How to extract a Teradata .TPT file with UTF-8 encoding

We are currently extracting several Teradata .TPT files that we will upload to AWS S3, however the files are coming with ANSI encode

I need them to come with encode UTF-8

Solution

You must specify the character set in your TPT script. At the top add:

USING CHARACTER SET UTF8

The tricky part is that UTF8 here has 3 bytes per character, so in your DEFINE SCHEMA you must triple the size of each field.

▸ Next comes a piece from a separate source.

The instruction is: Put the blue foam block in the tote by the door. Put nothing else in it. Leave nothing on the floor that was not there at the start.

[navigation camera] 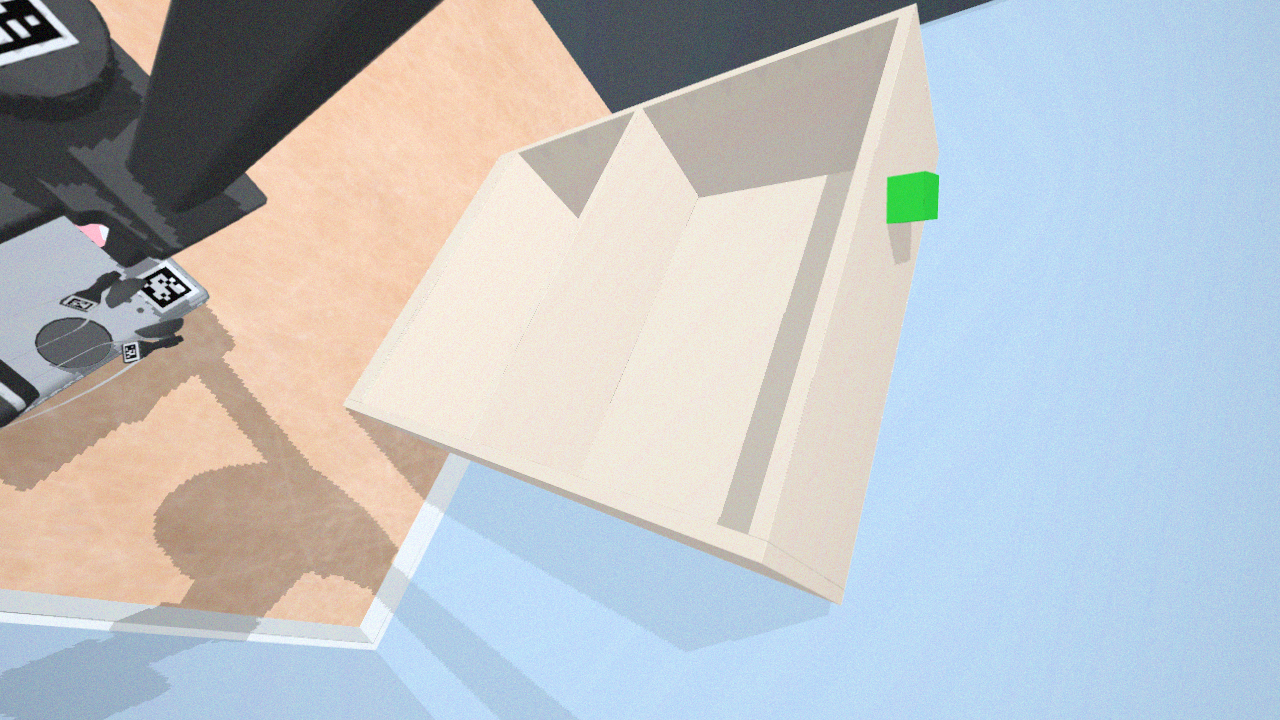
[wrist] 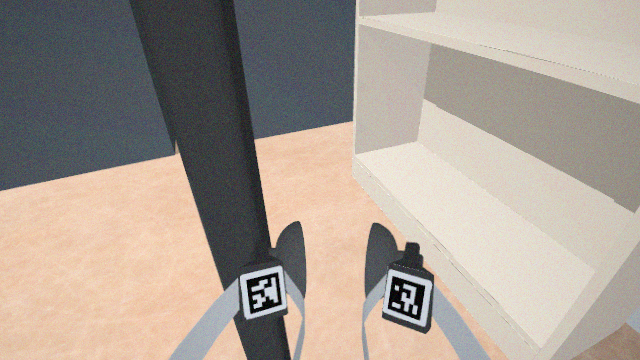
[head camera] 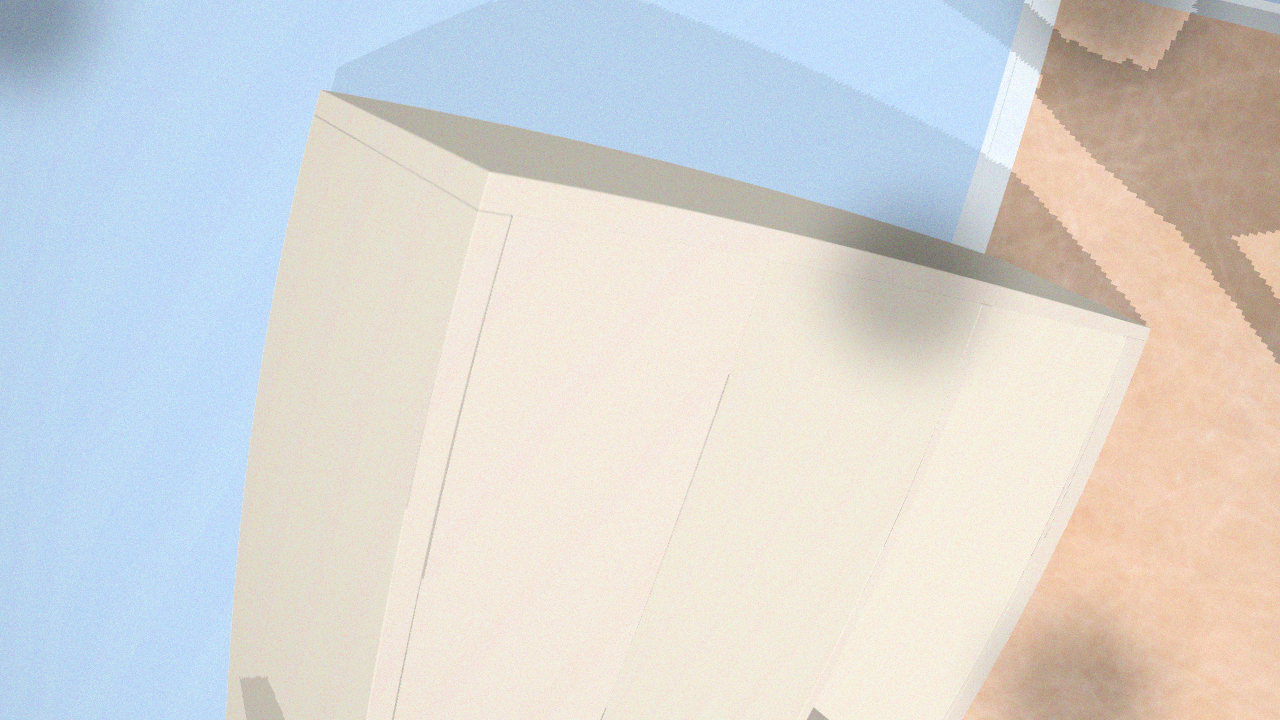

For example if your schema looks like:

   DEFINE SCHEMA s_some_export
    (
            status VARCHAR(20),
            userid VARCHAR(20),
            firstname VARCHAR(64),
    );

You'll have to triple the values to accommodate your UTF8 characters:

   DEFINE SCHEMA s_some_export
    (
            status VARCHAR(60),
            userid VARCHAR(60),
            firstname VARCHAR(192),
    );

Sometimes, because I'm lazy, I define my TPT with USING CHARACTER SET UTF16 so that I only need double each field size (the math is easier). BUT it means I have to convert it to UTF8 after extraction. In Linux this would just be iconv -f UTF-16LE -t UTF-8 myoutputfile.csv > myoutputfile.utf8.csv

Some caveats:

If your table's field is defined as CHAR and CHARACTER SET LATIN then you may run into column size issues with your schema. see here
Dates and Timestamps can get wierd as they don't need to be doubled so defining them as VARCHAR in your schema can get you into trouble. You may have to fuss around a bit here. My suggestion would be to change the view from which you are selecting the data for you TPT and CAST(yourdate AS VARCHAR(10)) as yourdate and then use VARCHAR(30) in your schema so you don't have to think about the field types while defining your schema. This means extra CPU overhead in your extraction, but unless you are running tight on resources I think it's worth it. I'm also very lazy that way and always happy to just get the damned TPT to extract data without much debugging.